Note each line of the listing that contains the string "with", and copy it.

| Given material |
►

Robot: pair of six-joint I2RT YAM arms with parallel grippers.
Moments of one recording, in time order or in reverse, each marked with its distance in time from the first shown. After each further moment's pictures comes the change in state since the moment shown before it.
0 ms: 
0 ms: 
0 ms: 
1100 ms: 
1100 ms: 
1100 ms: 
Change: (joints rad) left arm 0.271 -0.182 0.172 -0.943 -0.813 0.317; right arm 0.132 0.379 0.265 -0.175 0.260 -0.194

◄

| Written response |
Robot: pair of six-joint I2RT YAM arms with parallel grippers.
Moments of one recording, in time order or in reverse, each marked with its distance in time from the first shown. After each further moment's pictures comes the change in state since the moment shown before it.

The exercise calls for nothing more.